Gesù introducendo le sue parole con “Ma io vi dico…” illustra punto per punto in che senso sia venuto a dare compimento alla Legge antica senza abolirla.  Descrive comandamento per comandamento cosa sia quella perfezione radicale che aveva preannunciato. È un discorso ai discepoli e non alla folla. Non sono quindi parole per tutti. Il malvagio è chiamato malvagio, nel suo discorso non c’è buonismo, né psicologia né sociologia. Cinque versetti dopo dirà loro: “Siate perfetti come è perfetto il Padre vostro che è nei cieli”. Da rimanere annichiliti. Una lettura moralistica del Vangelo di oggi è particolarmente odiosa. Descritto in contro luce è il cuore stesso di Cristo.

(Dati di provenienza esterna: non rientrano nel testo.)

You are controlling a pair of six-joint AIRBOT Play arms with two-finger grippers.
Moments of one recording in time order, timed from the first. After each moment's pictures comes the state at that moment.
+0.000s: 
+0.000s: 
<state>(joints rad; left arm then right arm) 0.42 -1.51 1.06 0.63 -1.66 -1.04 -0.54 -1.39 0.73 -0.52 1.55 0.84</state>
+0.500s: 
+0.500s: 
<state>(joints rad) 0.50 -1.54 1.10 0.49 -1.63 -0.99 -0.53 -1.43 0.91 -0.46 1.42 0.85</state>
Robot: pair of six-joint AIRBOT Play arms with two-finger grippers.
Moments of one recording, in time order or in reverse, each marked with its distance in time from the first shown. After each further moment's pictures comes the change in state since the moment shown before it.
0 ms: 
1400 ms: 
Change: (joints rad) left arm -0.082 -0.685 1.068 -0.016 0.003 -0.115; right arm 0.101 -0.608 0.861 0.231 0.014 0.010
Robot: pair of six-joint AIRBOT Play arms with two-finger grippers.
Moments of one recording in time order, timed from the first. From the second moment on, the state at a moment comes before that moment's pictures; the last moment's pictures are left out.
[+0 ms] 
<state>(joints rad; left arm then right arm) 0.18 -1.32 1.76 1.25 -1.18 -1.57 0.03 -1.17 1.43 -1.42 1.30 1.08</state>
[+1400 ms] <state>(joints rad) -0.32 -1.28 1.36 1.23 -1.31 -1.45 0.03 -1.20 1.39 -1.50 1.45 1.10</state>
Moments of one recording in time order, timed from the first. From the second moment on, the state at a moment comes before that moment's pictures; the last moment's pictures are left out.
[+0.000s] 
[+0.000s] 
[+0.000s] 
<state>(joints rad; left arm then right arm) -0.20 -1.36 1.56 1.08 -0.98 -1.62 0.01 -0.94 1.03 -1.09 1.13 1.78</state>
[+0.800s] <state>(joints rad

L’unico perfetto Figlio del Padre è Gesù che sta parlando. La novità quindi non è solo nel contenuto dei comandamenti antichi che Gesù porta a piena perfezione, ma anche e soprattutto nella via per noi per poter vivere tutto questo. La perfezione divina è dono di grazia non conquista. Queste parole del Vangelo di oggi le vediamo compiute, anzi incarnate da Gesù nelle ore della Passione e in tutti i suoi santi uniti a Lui. Per capire che cosa Gesù volesse dire con precisione con le parole del Vangelo di oggi basta leggere che cosa fece lui o i suoi martiri quando si trovarono accusati, percossi, umiliati in mezzo ai malvagi. La vicenda di Cristo diventa così la chiave di lettura  della vita dei veri discepoli. Santificati dallo Spirito di Cristo vivono negli avvenimenti della storia la perfezione filiale di Cristo. Così sia per tutti noi.

Vangelo   Mt 5, 38-42
Dal vangelo secondo Matteo
In quel tempo, Gesù disse ai suoi discepoli:
«Avete inteso che fu detto: “Occhio per occhio” e “dente per dente”. Ma io vi dico di non opporvi al malvagio; anzi, se uno ti dà uno schiaffo sulla guancia destra, tu pórgigli anche l’altra, e a chi vuole portarti in tribunale e toglierti la tunica, tu lascia anche il mantello.
E se uno ti costringerà ad accompagnarlo per un miglio, tu con lui fanne due.
Da’ a chi ti chiede, e a chi desidera da te un prestito non voltare le spalle».